Your response is a verbatim copy of the listing, stripped of its images.

____ RECORDED INFORMATION

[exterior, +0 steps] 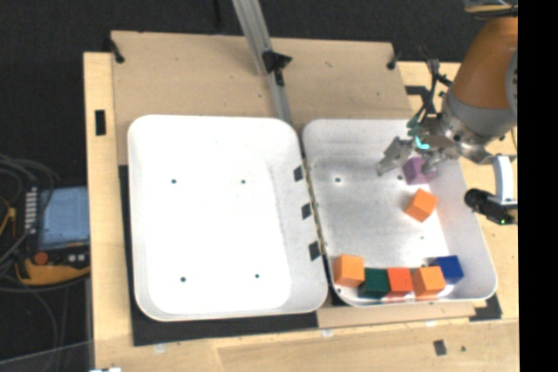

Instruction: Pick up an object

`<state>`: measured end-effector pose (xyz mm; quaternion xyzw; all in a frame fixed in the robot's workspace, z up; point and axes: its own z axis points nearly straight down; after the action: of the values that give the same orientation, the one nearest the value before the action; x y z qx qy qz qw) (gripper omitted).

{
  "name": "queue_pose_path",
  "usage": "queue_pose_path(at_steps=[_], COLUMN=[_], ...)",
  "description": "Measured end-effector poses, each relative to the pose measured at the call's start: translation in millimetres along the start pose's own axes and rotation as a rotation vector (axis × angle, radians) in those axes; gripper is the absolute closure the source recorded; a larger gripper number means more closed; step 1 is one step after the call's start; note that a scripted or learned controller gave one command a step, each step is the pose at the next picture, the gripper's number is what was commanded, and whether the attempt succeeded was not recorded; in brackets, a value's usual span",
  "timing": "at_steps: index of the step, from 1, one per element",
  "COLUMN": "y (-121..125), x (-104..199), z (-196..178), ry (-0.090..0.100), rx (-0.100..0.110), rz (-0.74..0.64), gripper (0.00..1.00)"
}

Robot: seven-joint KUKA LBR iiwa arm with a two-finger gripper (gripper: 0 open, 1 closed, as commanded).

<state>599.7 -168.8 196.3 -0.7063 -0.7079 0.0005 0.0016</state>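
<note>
Currently the gripper (410, 154) is hanging over the upper part of the right bin (349, 144), fingers spread open with nothing between them. A purple block (419, 170) is lying just beside the fingertips, touching or nearly so; contact unclear. An orange block (420, 205) is sitting tilted, slightly below it, apart from the rest. Along the bin's near wall a row is lining up: orange cube (350, 269), green cube (376, 282), two more orange cubes (400, 280) (429, 280), blue cube (448, 267). The left bin (148, 213) is lying alongside.
</note>
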Motion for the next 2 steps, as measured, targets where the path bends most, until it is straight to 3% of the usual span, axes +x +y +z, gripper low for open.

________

ANSWER TO THIS TASK>
[exterior, +0 steps] 

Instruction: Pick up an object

`<state>`: measured end-effector pose (xyz mm; quaternion xyzw; all in a frame fixed in the robot's workspace, z up; point and axes: its own z axis points nearly straight down; after the action: of the values that give the same orientation, the one nearest the value before the action; x y z qx qy qz qw) (gripper omitted).

{
  "name": "queue_pose_path",
  "usage": "queue_pose_path(at_steps=[_], COLUMN=[_], ...)",
  "description": "Measured end-effector poses, each relative to the pose measured at the call's start: translation in millimetres along the start pose's own axes and rotation as a rotation vector (axis × angle, radians) in those axes; gripper is the absolute closure the source recorded; a larger gripper number means more closed; step 1 is one step after the call's start; note that a scripted or learned controller gave one command a step, each step is the pose at the next picture, the gripper's number is what was commanded, and whether the attempt succeeded was not recorded; in brackets, a value's usual span",
  "timing": "at_steps: index of the step, from 1, one per element",
  "COLUMN": "y (-121..125), x (-104..199), z (-196..178), ry (-0.090..0.100), rx (-0.100..0.110), rz (-0.74..0.64), gripper (0.00..1.00)"
}

Robot: seven-joint KUKA LBR iiwa arm with a two-finger gripper (gripper: 0 open, 1 closed, as commanded).

<state>599.7 -168.8 196.3 -0.7063 -0.7079 0.0005 0.0016</state>
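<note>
Currently the gripper (410, 154) is hanging over the upper part of the right bin (349, 144), fingers spread open with nothing between them. A purple block (419, 170) is lying just beside the fingertips, touching or nearly so; contact unclear. An orange block (420, 205) is sitting tilted, slightly below it, apart from the rest. Along the bin's near wall a row is lining up: orange cube (350, 269), green cube (376, 282), two more orange cubes (400, 280) (429, 280), blue cube (448, 267). The left bin (148, 213) is lying alongside.
</note>
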Motion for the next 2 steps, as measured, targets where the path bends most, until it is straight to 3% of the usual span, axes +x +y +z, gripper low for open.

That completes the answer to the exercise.